Task brief:
Below are some entries. Repeat exactly the lines from the one with "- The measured" through the one with "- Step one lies", and only those.

── Task material

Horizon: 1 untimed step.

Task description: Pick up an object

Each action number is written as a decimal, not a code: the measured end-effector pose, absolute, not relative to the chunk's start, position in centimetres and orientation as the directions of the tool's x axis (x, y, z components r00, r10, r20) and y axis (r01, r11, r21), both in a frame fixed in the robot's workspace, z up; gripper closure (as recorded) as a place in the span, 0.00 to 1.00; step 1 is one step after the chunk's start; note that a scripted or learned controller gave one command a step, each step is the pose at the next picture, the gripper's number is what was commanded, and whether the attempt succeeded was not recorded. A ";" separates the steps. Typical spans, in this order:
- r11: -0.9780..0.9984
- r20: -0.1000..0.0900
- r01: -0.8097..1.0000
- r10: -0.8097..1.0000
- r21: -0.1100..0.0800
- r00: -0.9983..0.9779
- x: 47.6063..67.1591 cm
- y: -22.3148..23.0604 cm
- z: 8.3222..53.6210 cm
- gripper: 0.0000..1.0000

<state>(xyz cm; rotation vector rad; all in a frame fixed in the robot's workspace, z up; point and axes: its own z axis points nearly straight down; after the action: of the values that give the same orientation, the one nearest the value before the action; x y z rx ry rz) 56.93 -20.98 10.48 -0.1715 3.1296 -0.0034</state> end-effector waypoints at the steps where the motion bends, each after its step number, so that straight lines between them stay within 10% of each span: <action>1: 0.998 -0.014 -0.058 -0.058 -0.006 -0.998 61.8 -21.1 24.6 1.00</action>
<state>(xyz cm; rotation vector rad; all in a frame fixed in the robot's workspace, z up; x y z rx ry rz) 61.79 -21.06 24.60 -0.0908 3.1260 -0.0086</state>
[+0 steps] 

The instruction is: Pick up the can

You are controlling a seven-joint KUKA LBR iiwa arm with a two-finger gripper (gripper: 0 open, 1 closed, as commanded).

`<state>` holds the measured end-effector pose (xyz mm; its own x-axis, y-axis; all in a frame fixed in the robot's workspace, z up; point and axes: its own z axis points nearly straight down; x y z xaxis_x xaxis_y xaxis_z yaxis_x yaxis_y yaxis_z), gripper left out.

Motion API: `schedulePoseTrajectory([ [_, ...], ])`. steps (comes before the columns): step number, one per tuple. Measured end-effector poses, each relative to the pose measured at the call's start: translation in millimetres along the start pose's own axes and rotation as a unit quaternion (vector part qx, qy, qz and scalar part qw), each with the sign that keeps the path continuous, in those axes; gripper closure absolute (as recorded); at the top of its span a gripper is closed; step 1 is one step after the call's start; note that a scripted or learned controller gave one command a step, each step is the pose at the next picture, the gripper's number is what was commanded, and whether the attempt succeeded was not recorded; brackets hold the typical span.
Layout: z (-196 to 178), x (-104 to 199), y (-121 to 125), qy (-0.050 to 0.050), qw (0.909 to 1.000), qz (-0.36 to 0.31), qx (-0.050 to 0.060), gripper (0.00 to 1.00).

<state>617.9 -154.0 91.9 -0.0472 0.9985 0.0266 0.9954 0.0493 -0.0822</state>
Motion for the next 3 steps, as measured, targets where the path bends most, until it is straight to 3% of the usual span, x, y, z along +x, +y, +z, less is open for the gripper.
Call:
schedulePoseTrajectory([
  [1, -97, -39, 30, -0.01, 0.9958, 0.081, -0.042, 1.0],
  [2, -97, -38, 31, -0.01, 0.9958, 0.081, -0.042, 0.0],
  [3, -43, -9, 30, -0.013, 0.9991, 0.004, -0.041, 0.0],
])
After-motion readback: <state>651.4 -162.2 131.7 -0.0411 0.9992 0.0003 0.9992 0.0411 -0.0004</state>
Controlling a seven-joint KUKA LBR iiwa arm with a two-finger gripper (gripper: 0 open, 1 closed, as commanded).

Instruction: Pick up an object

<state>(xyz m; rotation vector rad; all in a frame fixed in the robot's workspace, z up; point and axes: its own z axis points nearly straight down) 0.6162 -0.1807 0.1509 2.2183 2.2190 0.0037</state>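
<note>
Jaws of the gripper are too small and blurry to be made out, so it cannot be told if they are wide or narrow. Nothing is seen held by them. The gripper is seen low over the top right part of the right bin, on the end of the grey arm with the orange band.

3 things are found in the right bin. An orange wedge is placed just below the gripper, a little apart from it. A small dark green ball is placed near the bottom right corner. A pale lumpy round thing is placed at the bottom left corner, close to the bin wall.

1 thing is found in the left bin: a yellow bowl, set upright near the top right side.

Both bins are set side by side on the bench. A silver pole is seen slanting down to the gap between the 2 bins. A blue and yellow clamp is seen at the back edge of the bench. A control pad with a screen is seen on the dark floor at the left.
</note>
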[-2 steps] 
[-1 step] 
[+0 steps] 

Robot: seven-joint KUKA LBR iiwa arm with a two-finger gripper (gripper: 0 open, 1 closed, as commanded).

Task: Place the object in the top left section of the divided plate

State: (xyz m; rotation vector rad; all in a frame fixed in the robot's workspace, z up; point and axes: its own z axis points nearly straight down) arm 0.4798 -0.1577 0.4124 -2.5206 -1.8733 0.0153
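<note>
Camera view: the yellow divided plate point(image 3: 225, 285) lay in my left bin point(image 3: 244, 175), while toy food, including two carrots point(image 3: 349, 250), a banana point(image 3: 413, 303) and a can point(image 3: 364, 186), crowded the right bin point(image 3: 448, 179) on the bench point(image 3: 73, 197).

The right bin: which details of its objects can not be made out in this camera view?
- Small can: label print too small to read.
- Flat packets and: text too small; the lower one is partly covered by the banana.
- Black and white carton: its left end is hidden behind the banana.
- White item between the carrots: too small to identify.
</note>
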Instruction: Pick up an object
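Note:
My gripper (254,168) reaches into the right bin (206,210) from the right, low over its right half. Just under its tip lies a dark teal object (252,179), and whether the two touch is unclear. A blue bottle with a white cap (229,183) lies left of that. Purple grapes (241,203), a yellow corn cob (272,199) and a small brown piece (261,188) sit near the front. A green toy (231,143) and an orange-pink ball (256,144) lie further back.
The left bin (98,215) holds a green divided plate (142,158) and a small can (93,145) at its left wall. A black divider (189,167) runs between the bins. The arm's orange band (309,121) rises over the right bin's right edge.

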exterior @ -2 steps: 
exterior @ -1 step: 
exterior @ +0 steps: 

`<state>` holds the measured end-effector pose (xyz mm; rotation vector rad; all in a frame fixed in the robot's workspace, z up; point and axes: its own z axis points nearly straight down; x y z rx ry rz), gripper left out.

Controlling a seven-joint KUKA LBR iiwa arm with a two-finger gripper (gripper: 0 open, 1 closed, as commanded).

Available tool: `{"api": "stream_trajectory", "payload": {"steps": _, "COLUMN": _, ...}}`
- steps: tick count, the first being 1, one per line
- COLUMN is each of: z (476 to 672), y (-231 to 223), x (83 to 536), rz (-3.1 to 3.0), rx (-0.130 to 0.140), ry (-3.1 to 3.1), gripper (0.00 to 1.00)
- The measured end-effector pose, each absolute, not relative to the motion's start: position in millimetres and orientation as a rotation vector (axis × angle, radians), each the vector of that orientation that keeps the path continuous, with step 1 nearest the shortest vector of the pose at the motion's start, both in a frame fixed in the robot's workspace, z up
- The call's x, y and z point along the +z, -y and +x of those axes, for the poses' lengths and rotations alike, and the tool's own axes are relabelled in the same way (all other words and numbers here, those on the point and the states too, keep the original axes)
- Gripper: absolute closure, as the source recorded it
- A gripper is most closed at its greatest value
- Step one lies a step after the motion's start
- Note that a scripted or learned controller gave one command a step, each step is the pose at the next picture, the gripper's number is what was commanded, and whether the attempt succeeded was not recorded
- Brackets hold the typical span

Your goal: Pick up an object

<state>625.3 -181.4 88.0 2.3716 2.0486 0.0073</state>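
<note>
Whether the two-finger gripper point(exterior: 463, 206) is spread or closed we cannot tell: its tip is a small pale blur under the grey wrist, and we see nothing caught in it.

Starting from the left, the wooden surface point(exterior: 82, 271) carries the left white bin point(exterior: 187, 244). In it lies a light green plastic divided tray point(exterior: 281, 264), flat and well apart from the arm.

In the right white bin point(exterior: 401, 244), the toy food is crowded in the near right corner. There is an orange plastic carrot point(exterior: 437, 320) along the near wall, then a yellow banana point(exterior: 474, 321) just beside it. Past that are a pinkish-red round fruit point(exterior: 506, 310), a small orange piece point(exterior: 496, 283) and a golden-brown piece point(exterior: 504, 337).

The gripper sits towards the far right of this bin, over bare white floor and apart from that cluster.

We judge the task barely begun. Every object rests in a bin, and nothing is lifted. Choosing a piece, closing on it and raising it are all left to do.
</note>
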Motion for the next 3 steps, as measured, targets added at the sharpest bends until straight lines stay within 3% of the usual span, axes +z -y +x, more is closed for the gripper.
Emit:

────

Reply to the exercise:
- The measured end-effector pose, each absolute, not relative to the motion's start: position in millimetres and orientation as a rotation vector (axis × angle, radians), each the vector of that orientation that keeps the path continuous, with step 1 nearest the shortest vector of the pose at the motion's start, both in a frame fixed in the robot's workspace, z up
- The call's x, y and z point along the +z, -y and +x of those axes, for the poses' lengths and rotations alike, and the tool's own axes are relabelled in the same way (all other words and numbers here, those on the point and the states too, keep the original axes)
- Gripper: absolute closure, as the source recorded it
- A gripper is most closed at its greatest value
- Step one lies a step after the motion's start

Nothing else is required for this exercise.